TO DO |
Exactly the lines from the one containing "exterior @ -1" through the one containing "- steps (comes" in the listing below are to be copied, with the pictures left out.

DATA EXTRACT |
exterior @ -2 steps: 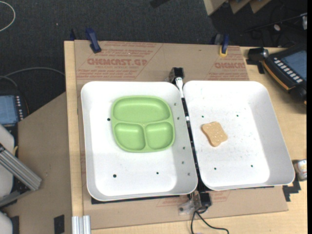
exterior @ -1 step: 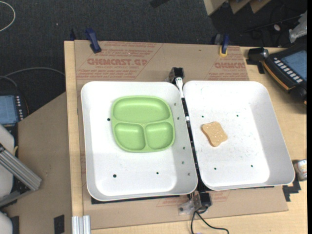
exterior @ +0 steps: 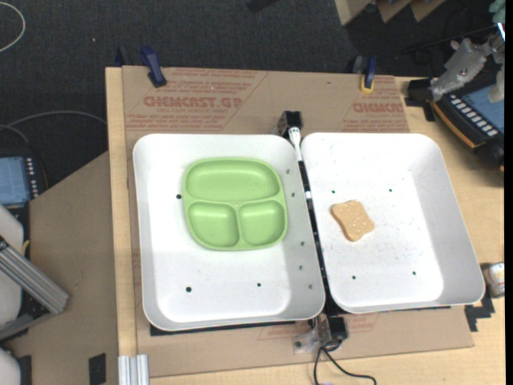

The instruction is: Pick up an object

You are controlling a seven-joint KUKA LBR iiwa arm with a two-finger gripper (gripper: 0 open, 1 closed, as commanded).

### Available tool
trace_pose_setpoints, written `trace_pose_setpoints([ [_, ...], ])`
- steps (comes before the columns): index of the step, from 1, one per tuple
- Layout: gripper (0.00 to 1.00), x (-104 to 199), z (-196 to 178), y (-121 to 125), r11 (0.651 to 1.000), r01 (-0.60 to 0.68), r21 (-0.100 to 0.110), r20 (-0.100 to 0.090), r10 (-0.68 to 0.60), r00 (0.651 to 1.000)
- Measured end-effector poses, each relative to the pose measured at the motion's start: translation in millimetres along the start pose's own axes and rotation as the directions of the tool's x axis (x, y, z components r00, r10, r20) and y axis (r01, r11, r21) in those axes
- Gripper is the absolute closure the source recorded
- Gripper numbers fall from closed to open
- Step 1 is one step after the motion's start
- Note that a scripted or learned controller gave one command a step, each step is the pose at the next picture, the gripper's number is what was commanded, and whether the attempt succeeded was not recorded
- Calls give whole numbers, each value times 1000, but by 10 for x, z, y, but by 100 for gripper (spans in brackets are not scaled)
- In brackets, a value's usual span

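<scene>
**Gripper parked wide, toast alone in the right bin**

We open at the far upper right, where the gripper [exterior: 470,58] sits as a pale grey cluster of metal off beyond the bins. It is small and cluttered at this slant, so I cannot tell whether it is released or clenched. Nothing can be seen held in it.

Down and to the left of it, well apart, lies the toast slice [exterior: 353,220]. It is tan, roughly square with rounded corners, and it lies flat on the floor of the right bin [exterior: 417,175]. It sits left of that bin's centre, near the seam between the two bins but not touching the wall. Dark specks are scattered on the white floor around the toast, mostly to its right and above it.

Left of the toast, across the seam, is the left bin [exterior: 216,291], which holds a green divided plate [exterior: 236,203]. The plate is right way up, with one long compartment at the far side and two smaller ones nearer the camera.

Above the toast, a black clip [exterior: 291,122] sits at the top of the seam. Below the toast, at the bottom of the seam, a dark cable [exterior: 341,363] trails off.

Both bins rest on a brown board [exterior: 192,100] with red lettering, which lies on the table. A blue clamp [exterior: 152,66] grips the board far up and left of the toast, and a yellow-and-blue clamp [exterior: 368,77] grips it straight above the toast.
</scene>
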State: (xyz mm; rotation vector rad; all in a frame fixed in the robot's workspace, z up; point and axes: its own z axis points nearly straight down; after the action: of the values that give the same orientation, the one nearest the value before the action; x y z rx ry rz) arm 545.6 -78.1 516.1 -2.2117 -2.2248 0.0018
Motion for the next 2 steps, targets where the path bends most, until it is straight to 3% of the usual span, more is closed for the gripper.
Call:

RESULT OF THIS TASK |
exterior @ -1 step: 
exterior @ +0 steps: 

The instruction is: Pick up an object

You are controlling a seven-joint KUKA LBR iiwa arm with a two-finger gripper (gripper: 0 open, 1 closed, as commanded).

### Available tool
trace_pose_setpoints, written `trace_pose_setpoints([ [_, ...], ])`
- steps (comes before the columns): index of the step, from 1, one per tuple

The required answer is now complete.